Work item ▸ What is needed is an exact transcription of every record below.

** Opening Information given block **

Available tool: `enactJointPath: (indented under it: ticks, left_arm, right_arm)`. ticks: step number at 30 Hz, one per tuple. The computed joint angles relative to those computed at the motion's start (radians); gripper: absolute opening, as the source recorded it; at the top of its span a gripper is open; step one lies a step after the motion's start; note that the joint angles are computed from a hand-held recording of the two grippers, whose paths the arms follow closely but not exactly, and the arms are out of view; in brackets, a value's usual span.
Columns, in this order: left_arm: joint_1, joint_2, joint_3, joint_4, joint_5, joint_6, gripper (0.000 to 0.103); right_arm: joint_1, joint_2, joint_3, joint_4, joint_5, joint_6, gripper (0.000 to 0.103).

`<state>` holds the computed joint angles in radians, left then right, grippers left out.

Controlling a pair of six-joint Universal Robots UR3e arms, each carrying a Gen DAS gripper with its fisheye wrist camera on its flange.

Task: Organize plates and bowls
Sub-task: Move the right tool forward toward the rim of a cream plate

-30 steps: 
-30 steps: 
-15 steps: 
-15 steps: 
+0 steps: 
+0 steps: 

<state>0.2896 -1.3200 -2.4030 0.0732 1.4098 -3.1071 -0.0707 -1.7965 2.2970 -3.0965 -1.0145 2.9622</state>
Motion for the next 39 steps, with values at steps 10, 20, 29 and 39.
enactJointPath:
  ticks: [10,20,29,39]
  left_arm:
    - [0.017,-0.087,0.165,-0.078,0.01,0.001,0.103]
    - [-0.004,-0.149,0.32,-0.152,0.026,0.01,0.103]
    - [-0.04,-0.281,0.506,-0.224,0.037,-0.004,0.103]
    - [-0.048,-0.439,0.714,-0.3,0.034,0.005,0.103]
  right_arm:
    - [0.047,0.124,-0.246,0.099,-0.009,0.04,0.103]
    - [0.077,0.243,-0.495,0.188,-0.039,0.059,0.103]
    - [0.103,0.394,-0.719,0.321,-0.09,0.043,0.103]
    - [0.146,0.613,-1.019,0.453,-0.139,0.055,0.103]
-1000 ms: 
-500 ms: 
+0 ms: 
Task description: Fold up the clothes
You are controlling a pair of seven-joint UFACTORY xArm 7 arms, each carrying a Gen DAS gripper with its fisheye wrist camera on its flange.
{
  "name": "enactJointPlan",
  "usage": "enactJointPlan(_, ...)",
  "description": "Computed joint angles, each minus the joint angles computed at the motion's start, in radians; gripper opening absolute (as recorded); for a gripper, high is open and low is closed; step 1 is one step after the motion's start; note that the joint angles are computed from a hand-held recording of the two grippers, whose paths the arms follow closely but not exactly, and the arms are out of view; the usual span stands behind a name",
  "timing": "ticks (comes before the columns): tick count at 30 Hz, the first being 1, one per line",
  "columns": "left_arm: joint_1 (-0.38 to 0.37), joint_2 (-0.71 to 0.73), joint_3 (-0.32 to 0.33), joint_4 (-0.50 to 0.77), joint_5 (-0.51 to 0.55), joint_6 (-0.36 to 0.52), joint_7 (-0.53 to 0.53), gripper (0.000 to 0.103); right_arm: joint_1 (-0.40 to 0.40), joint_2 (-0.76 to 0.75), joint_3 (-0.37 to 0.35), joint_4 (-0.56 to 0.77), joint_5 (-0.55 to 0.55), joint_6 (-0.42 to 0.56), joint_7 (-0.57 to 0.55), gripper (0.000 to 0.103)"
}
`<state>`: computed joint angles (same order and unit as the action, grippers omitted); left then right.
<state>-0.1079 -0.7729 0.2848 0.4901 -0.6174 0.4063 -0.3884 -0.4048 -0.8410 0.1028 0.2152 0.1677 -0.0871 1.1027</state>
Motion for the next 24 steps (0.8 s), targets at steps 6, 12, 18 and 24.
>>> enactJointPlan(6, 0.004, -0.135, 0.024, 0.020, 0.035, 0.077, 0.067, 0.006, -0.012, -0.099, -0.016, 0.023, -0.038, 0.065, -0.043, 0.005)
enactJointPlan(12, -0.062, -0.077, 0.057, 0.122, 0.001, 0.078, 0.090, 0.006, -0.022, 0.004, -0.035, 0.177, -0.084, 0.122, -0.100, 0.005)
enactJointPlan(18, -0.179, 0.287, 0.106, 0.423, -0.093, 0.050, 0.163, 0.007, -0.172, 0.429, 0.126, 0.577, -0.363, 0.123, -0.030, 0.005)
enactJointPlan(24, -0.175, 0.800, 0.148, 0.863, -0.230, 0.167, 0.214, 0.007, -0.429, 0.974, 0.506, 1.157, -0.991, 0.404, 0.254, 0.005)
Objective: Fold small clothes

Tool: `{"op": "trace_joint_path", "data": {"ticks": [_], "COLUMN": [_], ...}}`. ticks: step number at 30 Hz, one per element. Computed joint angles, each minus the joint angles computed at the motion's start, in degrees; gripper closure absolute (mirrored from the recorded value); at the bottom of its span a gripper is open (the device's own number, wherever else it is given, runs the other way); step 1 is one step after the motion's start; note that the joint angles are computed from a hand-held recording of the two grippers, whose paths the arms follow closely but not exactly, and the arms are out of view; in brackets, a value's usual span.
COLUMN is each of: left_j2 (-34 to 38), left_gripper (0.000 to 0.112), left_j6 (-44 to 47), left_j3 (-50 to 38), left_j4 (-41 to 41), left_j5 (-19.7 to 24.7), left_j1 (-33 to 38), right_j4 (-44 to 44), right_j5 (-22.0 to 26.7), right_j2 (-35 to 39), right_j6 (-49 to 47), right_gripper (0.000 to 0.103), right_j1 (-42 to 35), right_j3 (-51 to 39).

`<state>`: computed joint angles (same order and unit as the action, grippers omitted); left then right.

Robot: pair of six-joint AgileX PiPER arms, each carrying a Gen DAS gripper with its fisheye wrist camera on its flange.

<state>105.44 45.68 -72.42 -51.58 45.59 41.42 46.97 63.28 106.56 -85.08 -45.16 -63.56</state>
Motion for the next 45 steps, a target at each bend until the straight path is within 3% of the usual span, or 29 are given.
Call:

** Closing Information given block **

Result below ▸
Available tool: `enactJointPath: (indented under it: ticks, left_arm, right_arm)`. ticks: step number at 30 Hz, one per tuple. The computed joint angles relative to those computed at the motion's start (radians); gripper: absolute opening, as the source recorded it; at the top of its span a gripper is open; step one lies a step after the motion's start; note that the joint angles are computed from a hand-held recording of the two grippers, whose paths the arms follow closely but not exactly, and the arms are out of view; in brackets, a value's usual span.
Columns, in this order: left_arm: joint_1, joint_2, joint_3, joint_4, joint_5, joint_6, gripper (0.000 to 0.103); right_arm: joint_1, joint_2, joint_3, joint_4, joint_5, joint_6, gripper (0.000 to 0.103).

`<state>` holds the computed joint angles in radians, left then right, grippers left out.

Controlling a pair of six-joint Universal Robots UR3e arms, each carrying a Gen DAS gripper with its fisheye wrist camera on its flange.

Task: Organize plates and bowls
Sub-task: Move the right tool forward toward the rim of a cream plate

-30 steps: 
-30 steps: 
-15 steps: 
-15 steps: 
+0 steps: 
+0 steps: 

<state>0.2896 -1.3200 -2.4030 0.0732 1.4098 -3.1071 -0.0707 -1.7965 2.2970 -3.0965 -1.0145 2.9622</state>
Motion for the next 39 steps, with values at steps 10, 20, 29 and 39.
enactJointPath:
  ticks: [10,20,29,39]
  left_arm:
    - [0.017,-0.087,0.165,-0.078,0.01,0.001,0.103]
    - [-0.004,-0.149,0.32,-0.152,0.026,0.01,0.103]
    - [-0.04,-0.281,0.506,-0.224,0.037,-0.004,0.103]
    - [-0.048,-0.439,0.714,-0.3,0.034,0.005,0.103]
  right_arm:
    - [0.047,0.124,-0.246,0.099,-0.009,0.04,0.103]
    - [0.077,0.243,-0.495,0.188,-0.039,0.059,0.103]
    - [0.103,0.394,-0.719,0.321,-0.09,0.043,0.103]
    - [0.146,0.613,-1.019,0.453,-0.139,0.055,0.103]
-1000 ms: 
-500 ms: 
+0 ms: 
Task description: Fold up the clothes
You are controlling a pair of seven-joint UFACTORY xArm 7 arms, each carrying a Gen DAS gripper with its fisheye wrist camera on its flange.
{
  "name": "enactJointPlan",
  "usage": "enactJointPlan(_, ...)",
  "description": "Computed joint angles, each minus the joint angles computed at the motion's start, in radians; gripper opening absolute (as recorded); for a gripper, high is open and low is closed; step 1 is one step after the motion's start; note that the joint angles are computed from a hand-held recording of the two grippers, whose paths the arms follow closely but not exactly, and the arms are out of view; the usual span stands behind a name",
  "timing": "ticks (comes before the columns): tick count at 30 Hz, the first being 1, one per line",
  "columns": "left_arm: joint_1 (-0.38 to 0.37), joint_2 (-0.71 to 0.73), joint_3 (-0.32 to 0.33), joint_4 (-0.50 to 0.77), joint_5 (-0.51 to 0.55), joint_6 (-0.36 to 0.52), joint_7 (-0.53 to 0.53), gripper (0.000 to 0.103); right_arm: joint_1 (-0.40 to 0.40), joint_2 (-0.76 to 0.75), joint_3 (-0.37 to 0.35), joint_4 (-0.56 to 0.77), joint_5 (-0.55 to 0.55), joint_6 (-0.42 to 0.56), joint_7 (-0.57 to 0.55), gripper (0.000 to 0.103)"
}
`<state>`: computed joint angles (same order and unit as the action, grippers omitted); left then right.
<state>-0.1079 -0.7729 0.2848 0.4901 -0.6174 0.4063 -0.3884 -0.4048 -0.8410 0.1028 0.2152 0.1677 -0.0871 1.1027</state>
Motion for the next 24 steps (0.8 s), targets at steps 6, 12, 18 and 24.
>>> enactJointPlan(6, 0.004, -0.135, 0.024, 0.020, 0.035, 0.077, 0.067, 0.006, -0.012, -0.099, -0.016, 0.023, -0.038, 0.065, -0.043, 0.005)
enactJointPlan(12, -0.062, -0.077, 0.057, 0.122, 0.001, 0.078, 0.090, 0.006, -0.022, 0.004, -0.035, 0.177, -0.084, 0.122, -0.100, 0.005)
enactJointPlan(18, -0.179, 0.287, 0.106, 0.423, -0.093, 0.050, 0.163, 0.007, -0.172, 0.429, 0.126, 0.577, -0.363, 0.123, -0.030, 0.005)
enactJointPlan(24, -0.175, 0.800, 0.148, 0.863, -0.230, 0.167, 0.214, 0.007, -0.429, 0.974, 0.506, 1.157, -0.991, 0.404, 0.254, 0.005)
Objective: Fold small clothes

Tool: `{"op": "trace_joint_path", "data": {"ticks": [_], "COLUMN": [_], ...}}`. ticks: step number at 30 Hz, one per element. Computed joint angles, each minus the joint angles computed at the motion's start, in degrees; gripper closure absolute (mirrored from the recorded value); at the bottom of its span a gripper is open (the device's own number, wherever else it is given, runs the other way); step 1 is one step after the motion's start; note that the joint angles are computed from a hand-held recording of the two grippers, whose paths the arms follow closely but not exactly, and the arms are out of view; in brackets, a value's usual span.
COLUMN is each of: left_j2 (-34 to 38), left_gripper (0.000 to 0.112), left_j6 (-44 to 47), left_j3 (-50 to 38), left_j4 (-41 to 41), left_j5 (-19.7 to 24.7), left_j1 (-33 to 38), right_j4 (-44 to 44), right_j5 (-22.0 to 26.7), right_j2 (-35 to 39), right_j6 (-49 to 47), right_gripper (0.000 to 0.103), right_j1 (-42 to 35), right_j3 (-51 to 39).

`<state>`: computed joint angles (same order and unit as the action, grippers omitted); left then right.

Robot: pair of six-joint AgileX PiPER arms, each carrying a Gen DAS gripper with its fisheye wrist camera on its flange.

<state>105.44 45.68 -72.42 -51.58 45.59 41.42 46.97 63.28 106.56 -85.08 -45.16 -63.56</state>
Motion for the next 45 steps, a target at each bend until the straight path is within 3% of the usual span, or 29 are given.
Call:

Nothing remains to add to the output.